Though Stoller’s analysis is not without its critics, it suggests that transsexuals may represent the far end of a continuum of disturbances in the process of a boy’s normal gender development. Granted that a number of other factors, such as those outlined by Docter, likely guide the later stages of this development, perhaps nuclear transvestites, marginal transvestites, and transsexuals are not so much discrete syndromes but rather occupy clusters of behavior on a differentiated continuum from “normal” gender identity development at the one pole to transsexualism at the other. Support for this notion is suggested by the data. Note that the comparison group reported a more positive relationship with their mothers than any sub-group of the sample. Among the sample subjects, the relative strength of the (already rather remote) paternal role is not significantly associated with the members’ self identification, but the relative strength of the relationship with the mother is quite significant. As one moves from nuclear through marginal transvestites to the transsexuals, the mean rating of the relationship with the mother significantly decreases. One interpretation of this trend is that the subjects’ evaluations reflect increasing degrees of difficulty in their individuation from the mother. Such individuation is easiest for the comparison group, whose strong paternal relationships facilitate a less troubled individuation from maternal influences. Separation from the maternal image evidently becomes increasingly difficult for the nuclear and marginal transvestites and most problematic of all for the transsexuals.

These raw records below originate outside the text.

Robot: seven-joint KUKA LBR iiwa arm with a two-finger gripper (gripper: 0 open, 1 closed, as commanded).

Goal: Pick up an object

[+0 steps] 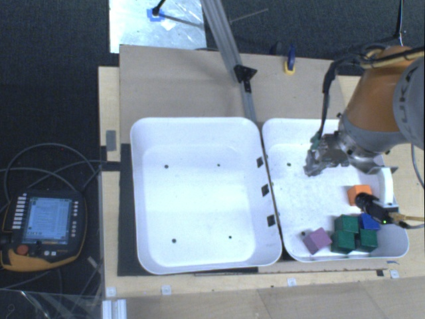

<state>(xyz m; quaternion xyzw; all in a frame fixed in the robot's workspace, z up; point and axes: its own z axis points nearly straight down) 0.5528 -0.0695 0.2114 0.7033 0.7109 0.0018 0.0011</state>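
The arm (385, 98) is reaching in over the right bin (292, 241), its bulk running off the picture's edge, and the gripper (317, 161) is hanging over that bin's far half, nothing showing between its fingers; whether they are apart or together, I cannot tell, it is a dark blur. The blocks are sitting in the right bin's near corner: an orange one (359, 193), partly covered by a black fitting (373, 209); a blue one (369, 222); green ones (346, 234) crowding together, their edges hard to separate; and a purple one (317, 240) just beside them. The left bin (199, 191) is touching the right bin's side. Both are resting on a tan bench (179, 78), dark carpet (53, 45) around it. A pendant (43, 230) is lying well left of the right bin, on the carpet.
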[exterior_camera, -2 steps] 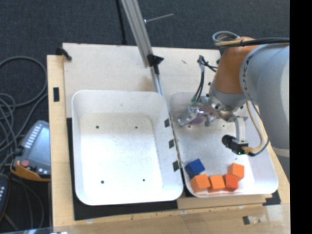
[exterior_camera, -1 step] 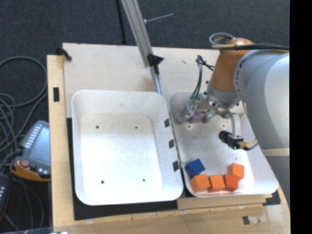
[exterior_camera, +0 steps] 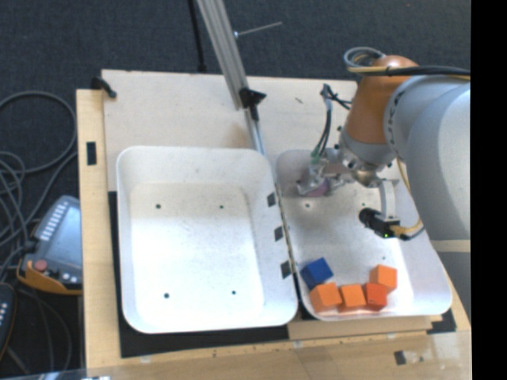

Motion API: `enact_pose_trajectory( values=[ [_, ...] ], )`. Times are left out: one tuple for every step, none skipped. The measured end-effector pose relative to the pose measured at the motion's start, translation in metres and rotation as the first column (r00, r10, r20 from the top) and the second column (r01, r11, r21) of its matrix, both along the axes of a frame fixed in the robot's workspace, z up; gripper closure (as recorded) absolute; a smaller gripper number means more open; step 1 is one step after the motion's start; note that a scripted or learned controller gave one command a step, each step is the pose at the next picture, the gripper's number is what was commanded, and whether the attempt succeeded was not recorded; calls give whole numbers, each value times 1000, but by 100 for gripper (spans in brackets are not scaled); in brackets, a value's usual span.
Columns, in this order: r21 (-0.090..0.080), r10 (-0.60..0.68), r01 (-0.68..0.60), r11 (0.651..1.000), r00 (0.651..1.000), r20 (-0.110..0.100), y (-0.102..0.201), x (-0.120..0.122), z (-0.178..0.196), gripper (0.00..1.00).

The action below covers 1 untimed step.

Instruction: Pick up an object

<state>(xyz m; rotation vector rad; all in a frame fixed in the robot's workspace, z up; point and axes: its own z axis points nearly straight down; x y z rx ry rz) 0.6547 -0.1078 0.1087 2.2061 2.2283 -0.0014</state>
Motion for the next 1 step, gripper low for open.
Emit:
enact_pose_trajectory(
  values=[
    [8, 0, 0, 1000, 1000, 6, 94, 22, 94, 100]
  ],
)
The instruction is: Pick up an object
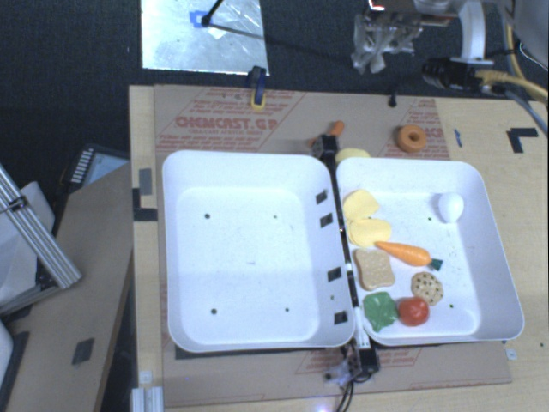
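The right bin (480, 230) holds two yellow pieces (360, 202) (371, 232), an orange carrot (403, 251), a slice of bread (374, 269), a speckled cookie (426, 287), a red tomato (413, 311), a green vegetable (380, 310) and a white egg (449, 206). My gripper (371, 58) hangs high at the top of the view, beyond the far edge of the bench and well away from the bin's contents. I see nothing in it.
The left bin (184, 230) lies beside the right one. On the cardboard behind the bins sit a brown donut (412, 138), a yellow piece (352, 154) and a small orange item (337, 129). A clamp (256, 88) grips the far edge. A metal sheet (171, 24) lies beyond.
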Available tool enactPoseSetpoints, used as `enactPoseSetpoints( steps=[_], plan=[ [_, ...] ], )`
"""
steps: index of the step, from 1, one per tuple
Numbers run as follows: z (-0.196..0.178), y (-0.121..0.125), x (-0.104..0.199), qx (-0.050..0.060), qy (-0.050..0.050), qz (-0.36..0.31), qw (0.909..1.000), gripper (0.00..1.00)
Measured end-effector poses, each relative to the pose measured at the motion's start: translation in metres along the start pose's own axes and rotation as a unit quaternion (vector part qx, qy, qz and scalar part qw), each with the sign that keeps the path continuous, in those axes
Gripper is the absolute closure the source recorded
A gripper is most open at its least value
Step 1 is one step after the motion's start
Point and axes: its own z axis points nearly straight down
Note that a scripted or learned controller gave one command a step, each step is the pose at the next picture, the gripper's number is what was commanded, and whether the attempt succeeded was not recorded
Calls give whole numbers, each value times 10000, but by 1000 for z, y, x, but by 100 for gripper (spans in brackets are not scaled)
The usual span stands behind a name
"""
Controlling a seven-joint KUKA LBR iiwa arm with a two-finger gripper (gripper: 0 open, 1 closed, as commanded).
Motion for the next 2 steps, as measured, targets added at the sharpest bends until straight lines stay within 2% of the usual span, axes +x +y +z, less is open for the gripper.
enactPoseSetpoints(
  steps=[1, 2],
  plan=[
    [-34, 1, 89, -2, 16, -24, 10000, 100],
    [-55, 2, 128, 6, 7, -1, 10000, 100]
  ],
)
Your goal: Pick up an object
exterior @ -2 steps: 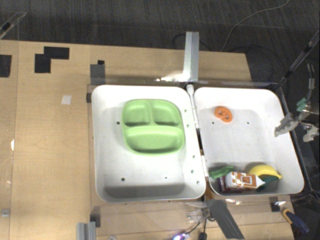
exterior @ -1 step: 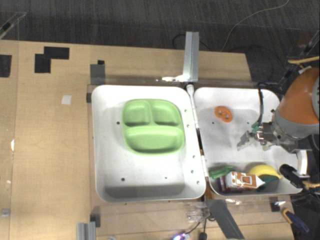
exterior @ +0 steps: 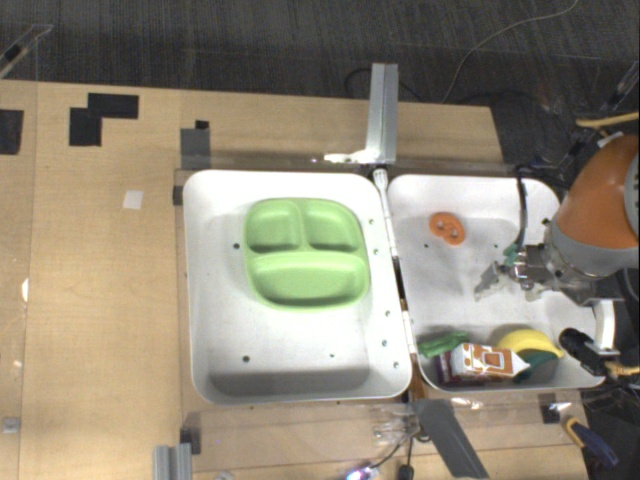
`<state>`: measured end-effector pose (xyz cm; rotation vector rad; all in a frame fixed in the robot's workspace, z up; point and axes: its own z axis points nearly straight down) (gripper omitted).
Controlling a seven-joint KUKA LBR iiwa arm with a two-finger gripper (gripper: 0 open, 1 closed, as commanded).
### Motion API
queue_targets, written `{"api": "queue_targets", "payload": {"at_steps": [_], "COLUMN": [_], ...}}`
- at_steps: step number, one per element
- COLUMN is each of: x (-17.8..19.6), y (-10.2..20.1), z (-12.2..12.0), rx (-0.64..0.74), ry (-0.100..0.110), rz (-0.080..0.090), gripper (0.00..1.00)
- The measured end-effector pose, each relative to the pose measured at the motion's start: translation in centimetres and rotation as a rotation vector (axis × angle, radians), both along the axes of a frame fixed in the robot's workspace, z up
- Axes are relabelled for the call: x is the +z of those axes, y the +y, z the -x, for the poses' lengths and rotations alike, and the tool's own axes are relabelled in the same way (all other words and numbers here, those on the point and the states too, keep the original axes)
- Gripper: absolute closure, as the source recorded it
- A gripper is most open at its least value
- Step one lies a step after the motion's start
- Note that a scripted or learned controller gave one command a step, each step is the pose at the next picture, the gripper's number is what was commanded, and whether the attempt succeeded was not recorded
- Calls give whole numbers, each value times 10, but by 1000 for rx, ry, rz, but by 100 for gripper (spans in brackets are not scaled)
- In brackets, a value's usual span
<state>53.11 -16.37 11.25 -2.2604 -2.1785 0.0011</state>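
In the right bin (exterior: pixel 470 193) lie a small orange disc-like piece (exterior: pixel 447 228) near the back and a cluster along the front wall: a brown and white carton (exterior: pixel 485 362), a yellow banana-shaped item (exterior: pixel 530 343) and a green item (exterior: pixel 440 346). My gripper (exterior: pixel 493 278) reaches in from the right over the middle of this bin, on bare floor between the orange piece and the front cluster. It touches none of them. The orange band of the arm (exterior: pixel 600 208) shows at the right edge.
The left bin (exterior: pixel 215 268) holds a green divided plate (exterior: pixel 303 252) toward its back. A metal post (exterior: pixel 384 108) stands behind the wall between the two bins. Wooden bench surface extends to the left.
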Motion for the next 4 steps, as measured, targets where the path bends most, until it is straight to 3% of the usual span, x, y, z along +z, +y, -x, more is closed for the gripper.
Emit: {"api": "queue_targets", "payload": {"at_steps": [1,2,3,4], "x": [18,-24,-15,71], "y": [61,59,62,141], "z": [-64,-131,-133,-140], "rx": [236,14,25,102], "ry": [-4,-13,-16,-5], "rz": [1,2,1,1], "gripper": [0,0,100,100]}}
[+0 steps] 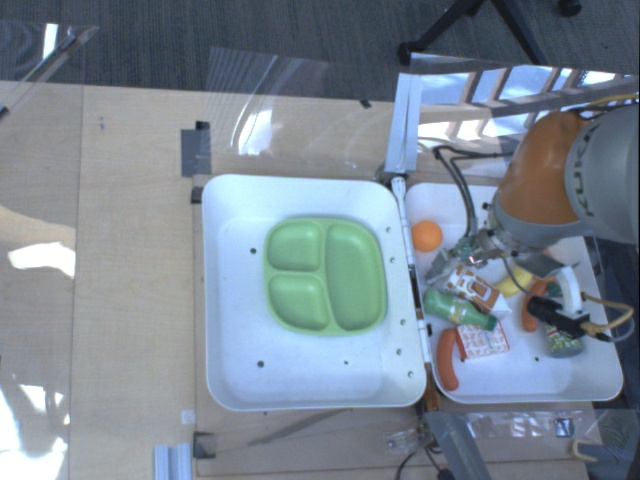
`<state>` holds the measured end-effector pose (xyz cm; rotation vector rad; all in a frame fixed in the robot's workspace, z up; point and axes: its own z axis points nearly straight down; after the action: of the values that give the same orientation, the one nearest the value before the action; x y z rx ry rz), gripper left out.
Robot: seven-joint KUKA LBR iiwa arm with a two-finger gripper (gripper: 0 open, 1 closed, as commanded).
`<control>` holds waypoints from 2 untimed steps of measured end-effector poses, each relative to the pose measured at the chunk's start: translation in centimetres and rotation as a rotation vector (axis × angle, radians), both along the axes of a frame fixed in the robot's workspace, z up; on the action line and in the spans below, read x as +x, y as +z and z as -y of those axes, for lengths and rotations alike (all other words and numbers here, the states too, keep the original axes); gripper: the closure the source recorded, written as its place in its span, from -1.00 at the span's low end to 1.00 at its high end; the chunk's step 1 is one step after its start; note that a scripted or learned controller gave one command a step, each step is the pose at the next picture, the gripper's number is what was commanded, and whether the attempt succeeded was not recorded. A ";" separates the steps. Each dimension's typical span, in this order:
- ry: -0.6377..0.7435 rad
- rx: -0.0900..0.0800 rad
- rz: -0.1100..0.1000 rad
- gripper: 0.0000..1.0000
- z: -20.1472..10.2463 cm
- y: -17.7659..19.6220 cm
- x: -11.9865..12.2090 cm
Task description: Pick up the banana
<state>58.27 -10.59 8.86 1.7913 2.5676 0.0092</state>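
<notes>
Bench (110, 268) of pale wood carries two shallow white bins side by side. Left bin (230, 368) holds a green divided plate (328, 274) with three compartments, sitting roughly at its centre. Right bin (600, 373) holds the clutter.

Arm (580, 173) enters from 3 o'clock, grey with the orange band over the upper part of the right bin. Gripper (478, 251) sits low in the right bin, at about 9 o'clock from the orange band, among the objects; cables loop up behind it toward 12 o'clock. Claw state: cannot tell from this view, the wrist and cabling cover it, and no object can be confirmed as held.

Banana (511, 285): a small yellow patch shows just at 4 o'clock from the gripper, near the middle of the right bin, mostly covered by the arm and neighbouring items. Whether the gripper touches it cannot be told.

Other contents of right bin:
- orange ball (427, 235) at 10 o'clock from the gripper, near the bin's left wall, apart from the rest.
- green bottle (459, 309) lying on its side at 7 o'clock from the gripper.
- small red-and-white box (482, 342) just at 5 o'clock from the bottle.
- red sausage-shaped item (447, 359) at the bin's 7 o'clock corner, beside the box.
- orange carrot-like item (530, 309) at 4 o'clock from the banana.
</notes>
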 end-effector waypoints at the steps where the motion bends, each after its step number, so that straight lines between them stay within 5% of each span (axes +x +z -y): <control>1: 0.025 0.008 -0.048 -1.00 1.2 -0.1 8.0; 2: 0.084 -0.001 -0.002 -1.00 0.6 0.0 1.8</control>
<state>60.07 -11.15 8.81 1.6833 2.6416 0.0066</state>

Finally, it is possible that there may be a greater-than-average frequency of narcissistic personality disorder among these mothers. They drew their first sons into its vortex and made it difficult for them to individuate normally – especially when paternal influence was weak and remote. Where this pattern was coupled with a perturbed spousal relationship, the son may have been “triangled” into it in an attempt to assuage the resultant anxiety. This interpretation, at least, offers the prospect of integrating the findings of this study and several of the other non-clinical studies reviewed above with the insights of a psycho-dynamic approach.